Für Verhandlungsaktivitäten ist Deutschland im Vergleich mit anderen Ukraine-Unterstützern offenbar weder zuständig noch gefragt. „Ich bin davon überzeugt, dass es die Rolle Frankreichs ist, eine vermittelnde Macht zu sein.“ So präsentiert Präsident Macron seine Mission. Der amerikanische Botschafter in Moskau, Jan Sullivan, hat der russischen Regierung am 6. Juni geraten, ihre Botschaft in Washington nicht zu schließen mit der dringlichen Bitte „Wir müssen die Fähigkeit bewahren, miteinander zu sprechen.“ Am gleichen Tag wurde bekannt, dass nach drei Monaten Krieg die Generalstabschefs der USA und Russlands telefoniert hätten „über Fragen von gegenseitigem Interesse, darunter auch über die Situation in der Ukraine“. Am 3. Juni hatte US-Verteidigungsminister Lloyd Austin seinen russischen Kollegen Sergej Schoigu angerufen, dabei auf sofortigen Waffenstillstand in der Ukraine gedrängt und die Bedeutung weiterer Kommunikation betont. Von deutschen Signalen hört man nichts; beim Abbruch der Kontakte fand man Deutschland weit vorne.

Was den Eingangsbezug zu „amerikanischen Interessen“ und die Pflicht der Politiker zu deren Wahrung angeht, handelt es sich keineswegs um Neuigkeiten, eher um bestätigte Realität.
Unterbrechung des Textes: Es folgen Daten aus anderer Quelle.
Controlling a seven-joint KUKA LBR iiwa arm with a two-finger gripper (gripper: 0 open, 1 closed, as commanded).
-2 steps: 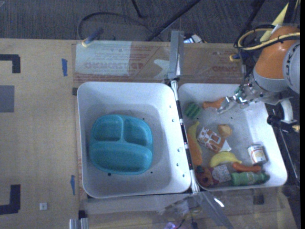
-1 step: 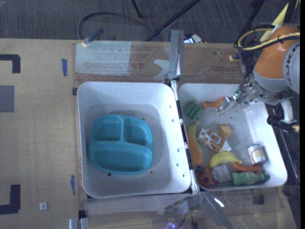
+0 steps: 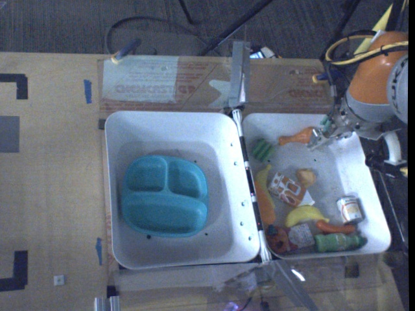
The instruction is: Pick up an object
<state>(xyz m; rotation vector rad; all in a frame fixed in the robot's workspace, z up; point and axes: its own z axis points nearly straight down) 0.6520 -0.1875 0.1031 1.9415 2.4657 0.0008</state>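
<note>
My gripper (image 3: 322, 137) hangs over the back right part of the right bin (image 3: 373, 173), at the right end of an orange toy drumstick (image 3: 295, 137). Whether it touches the drumstick is unclear. Several other toy foods lie in this bin: a green piece (image 3: 262, 149), a small red-and-white carton (image 3: 286, 188), a tan lump (image 3: 306, 176), a yellow banana (image 3: 306, 216), a small can (image 3: 350, 209), a green bottle (image 3: 337, 242) and a long orange piece (image 3: 264, 203) along the left wall.
The left bin (image 3: 130, 135) holds a blue divided plate (image 3: 165, 195). A metal divider post (image 3: 237, 76) stands behind the gap between the bins. The arm's orange band (image 3: 379, 76) is at the right, with cables above it.
</note>
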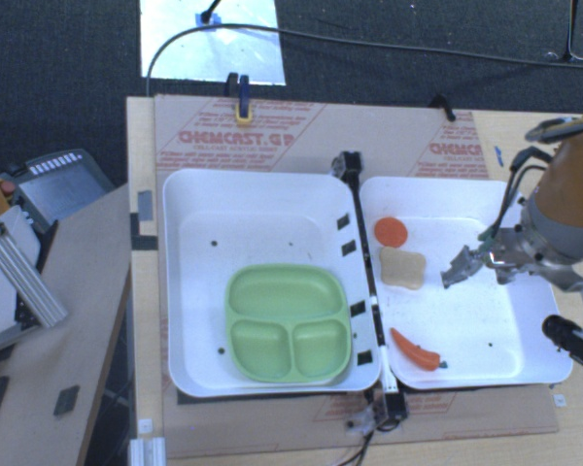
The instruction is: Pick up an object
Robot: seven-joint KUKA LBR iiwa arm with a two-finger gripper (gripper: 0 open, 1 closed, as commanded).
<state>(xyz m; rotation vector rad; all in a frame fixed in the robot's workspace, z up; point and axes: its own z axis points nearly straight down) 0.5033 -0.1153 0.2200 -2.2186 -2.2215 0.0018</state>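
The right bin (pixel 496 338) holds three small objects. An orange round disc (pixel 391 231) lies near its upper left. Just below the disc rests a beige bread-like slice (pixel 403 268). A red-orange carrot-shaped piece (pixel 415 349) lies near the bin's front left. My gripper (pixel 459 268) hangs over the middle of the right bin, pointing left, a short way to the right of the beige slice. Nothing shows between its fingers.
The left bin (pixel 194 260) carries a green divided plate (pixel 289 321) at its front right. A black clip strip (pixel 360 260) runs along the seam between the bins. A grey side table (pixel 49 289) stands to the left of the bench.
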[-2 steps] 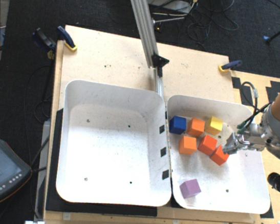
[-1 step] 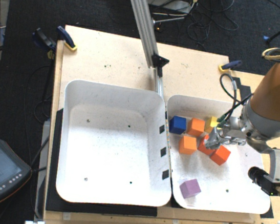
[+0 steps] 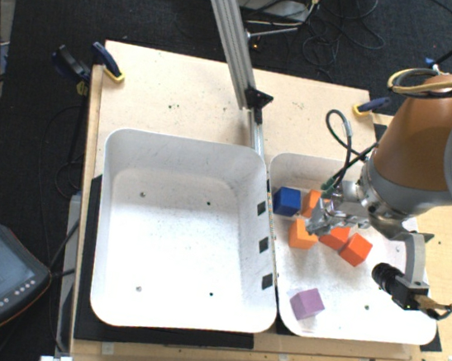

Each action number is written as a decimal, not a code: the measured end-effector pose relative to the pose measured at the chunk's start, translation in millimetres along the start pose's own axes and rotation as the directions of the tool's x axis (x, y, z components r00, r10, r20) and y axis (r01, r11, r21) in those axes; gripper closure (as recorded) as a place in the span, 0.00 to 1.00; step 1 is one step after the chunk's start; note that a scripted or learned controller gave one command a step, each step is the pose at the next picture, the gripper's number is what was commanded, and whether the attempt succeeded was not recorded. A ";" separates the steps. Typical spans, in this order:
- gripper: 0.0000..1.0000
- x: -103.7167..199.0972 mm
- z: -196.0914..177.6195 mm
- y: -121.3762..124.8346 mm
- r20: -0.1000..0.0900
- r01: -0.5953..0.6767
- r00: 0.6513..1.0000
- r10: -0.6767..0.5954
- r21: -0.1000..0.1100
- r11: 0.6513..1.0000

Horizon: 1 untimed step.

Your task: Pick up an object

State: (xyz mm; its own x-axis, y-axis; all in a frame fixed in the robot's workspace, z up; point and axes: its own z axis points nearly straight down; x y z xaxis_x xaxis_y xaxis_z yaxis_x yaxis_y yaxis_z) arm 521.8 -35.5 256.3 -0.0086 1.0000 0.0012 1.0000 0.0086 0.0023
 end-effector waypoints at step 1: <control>1.00 50.1 13.5 -1.7 0.000 0.000 1.000 0.000 0.004 1.000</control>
State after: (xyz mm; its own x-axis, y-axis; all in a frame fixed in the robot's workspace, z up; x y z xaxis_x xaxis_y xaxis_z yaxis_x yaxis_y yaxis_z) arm 519.7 14.6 242.8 -0.0086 1.0000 0.0016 1.0000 0.0086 -0.0013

Egon Bahr informierte darüber in „Deutsche Interessen“: „Im Sommer 1996 haben 20 Amerikaner aus eigenem Antrieb eine ‚Kommission für Amerikanische Nationale Interessen‘ gebildet und ihren Bericht vorgelegt. Wer auch immer Präsident werden würde, sollte sich über die Priorität amerikanischer Interessen klar sein und seine Politik danach bestimmen können. […] An erster Stelle der vitalen Interessen steht die Verhinderung eines Angriffs mit atomaren, biologischen oder chemischen Waffen auf die USA. Danach folgt das Ziel, zu verhindern, dass sich in Europa oder Asien eine feindlich gesinnte Führungsmacht entwickelt oder eine bedeutende Macht jenseits der Grenzen, oder eine Macht, die fähig ist, die Meere zu kontrollieren. Am Schluss der vitalen Interessen rangiert die Sicherung der Verbündeten. […] Schaffung oder Erhaltung demokratischer Regierungsformen in anderen Staaten gehört zu den wünschenswerten Dingen, die aber weniger wichtig sind als die Aufgabe, Wohlfahrt für die Amerikaner zu erhalten und zu erweitern.“

Man könnte das gesamte Grundsatzdokument kurz so zusammenfassen: „America first“. Und dann im deutschen Auswärtigen Amt aushängen, damit man sich dort vor Missverständnissen der amerikanischer Außenpolitik schützt; aktuell besonders angebracht für Politik gegenüber Russland und der Ukraine.

Nachsatz:
Inzwischen wurde bekannt, dass der Staatsbesuch von Präsident Biden in Saudi-Arabien auf den 15. und 16. Juli terminiert ist. Kronprinz Mohammed bin Salman sei in die Diskussionen „eingebunden“. „Saudi-Arabien zufolge wollen beide Länder ihre ‚ausgezeichnete strategische Partnerschaft‘ stärken“, meldete ntv-online am 14. Juni 2022.